= Task to carry out =
For the data that follows, print the line with "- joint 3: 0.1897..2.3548", the line with "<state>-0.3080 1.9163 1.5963", and all lines between them, exactly as they stand. Omit pictures and add nothing.
═══ Records for this task
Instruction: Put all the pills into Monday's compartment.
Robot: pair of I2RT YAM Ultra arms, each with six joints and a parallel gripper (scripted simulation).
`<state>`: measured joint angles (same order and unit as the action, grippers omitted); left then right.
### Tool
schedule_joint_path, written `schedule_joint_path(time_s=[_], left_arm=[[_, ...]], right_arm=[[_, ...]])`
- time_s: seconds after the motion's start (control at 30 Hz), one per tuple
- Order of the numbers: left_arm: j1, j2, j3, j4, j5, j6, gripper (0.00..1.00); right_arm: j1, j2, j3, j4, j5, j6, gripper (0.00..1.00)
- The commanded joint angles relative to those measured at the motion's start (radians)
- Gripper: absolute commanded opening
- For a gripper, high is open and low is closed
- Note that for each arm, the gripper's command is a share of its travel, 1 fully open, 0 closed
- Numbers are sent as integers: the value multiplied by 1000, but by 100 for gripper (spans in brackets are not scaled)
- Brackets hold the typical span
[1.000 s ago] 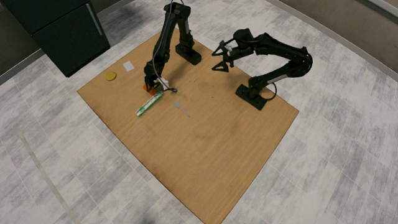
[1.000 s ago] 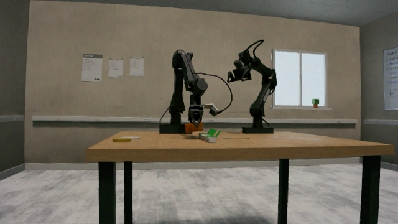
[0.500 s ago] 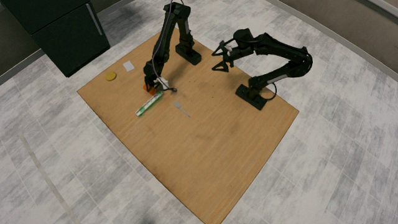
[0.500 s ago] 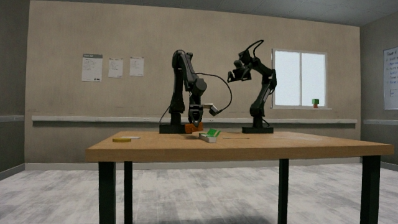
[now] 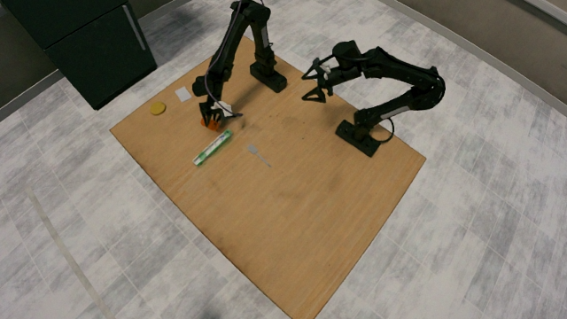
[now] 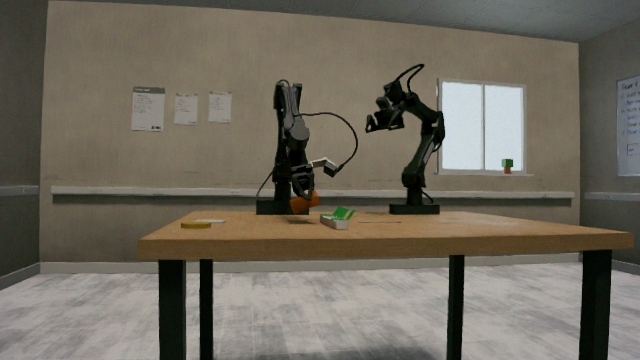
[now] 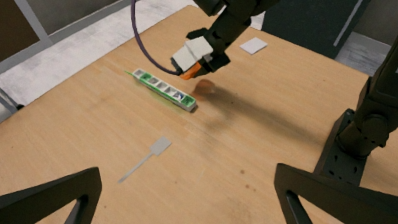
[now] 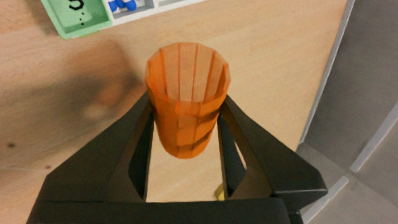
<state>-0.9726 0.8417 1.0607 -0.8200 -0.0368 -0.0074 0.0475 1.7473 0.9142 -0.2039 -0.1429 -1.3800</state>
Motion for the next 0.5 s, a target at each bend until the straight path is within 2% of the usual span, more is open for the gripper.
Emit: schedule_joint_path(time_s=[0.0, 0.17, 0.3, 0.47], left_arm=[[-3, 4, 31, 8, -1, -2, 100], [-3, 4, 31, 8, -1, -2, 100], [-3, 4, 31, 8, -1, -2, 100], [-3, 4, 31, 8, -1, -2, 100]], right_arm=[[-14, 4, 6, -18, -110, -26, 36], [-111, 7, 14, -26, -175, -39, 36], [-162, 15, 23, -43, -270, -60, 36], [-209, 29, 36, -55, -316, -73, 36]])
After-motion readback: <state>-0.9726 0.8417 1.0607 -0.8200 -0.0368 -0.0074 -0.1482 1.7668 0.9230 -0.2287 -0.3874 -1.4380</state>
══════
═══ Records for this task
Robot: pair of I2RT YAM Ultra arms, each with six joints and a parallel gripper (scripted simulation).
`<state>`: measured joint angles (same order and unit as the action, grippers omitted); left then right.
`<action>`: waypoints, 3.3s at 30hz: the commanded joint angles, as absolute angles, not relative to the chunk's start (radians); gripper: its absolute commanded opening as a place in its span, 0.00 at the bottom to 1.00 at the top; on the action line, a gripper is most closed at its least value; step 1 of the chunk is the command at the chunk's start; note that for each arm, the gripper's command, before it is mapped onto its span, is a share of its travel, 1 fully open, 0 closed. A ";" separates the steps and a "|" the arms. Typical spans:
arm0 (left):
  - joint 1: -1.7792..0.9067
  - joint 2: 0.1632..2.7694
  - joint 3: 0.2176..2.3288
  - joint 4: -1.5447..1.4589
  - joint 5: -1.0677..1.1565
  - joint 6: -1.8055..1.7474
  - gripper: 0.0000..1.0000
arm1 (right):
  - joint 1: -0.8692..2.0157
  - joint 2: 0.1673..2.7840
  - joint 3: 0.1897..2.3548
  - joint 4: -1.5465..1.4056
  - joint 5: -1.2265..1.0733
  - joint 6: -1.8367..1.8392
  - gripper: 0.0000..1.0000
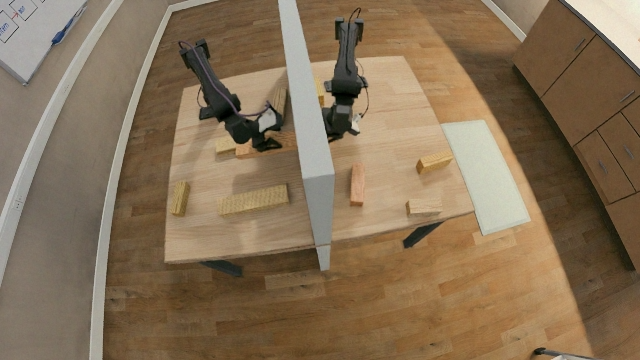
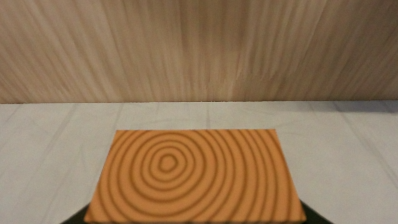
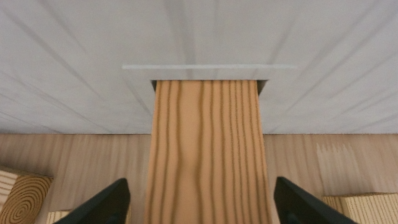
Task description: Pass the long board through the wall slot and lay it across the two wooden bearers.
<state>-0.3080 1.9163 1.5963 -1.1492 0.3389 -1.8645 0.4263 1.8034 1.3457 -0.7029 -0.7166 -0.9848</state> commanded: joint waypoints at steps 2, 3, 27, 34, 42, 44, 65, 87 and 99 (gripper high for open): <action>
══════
= Reply to the task =
  - joint 3: 0.1897..2.3548
  - joint 4: -1.5465..1.4056
  - joint 5: -1.2265..1.0733
  - joint 6: -1.8367..1.8392
  - gripper: 0.0000..1.0000
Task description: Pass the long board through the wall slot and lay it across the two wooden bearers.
<state>-0.3080 1.9163 1.5963 -1.1492 0.3389 -1.8645 0.4263 1.8034 1.3457 -0.7029 -0.7166 -0.9848</state> commanded: joint waypoints at steps 2, 3, 27, 34, 42, 44, 65, 87 and 99 (gripper high for open): <action>

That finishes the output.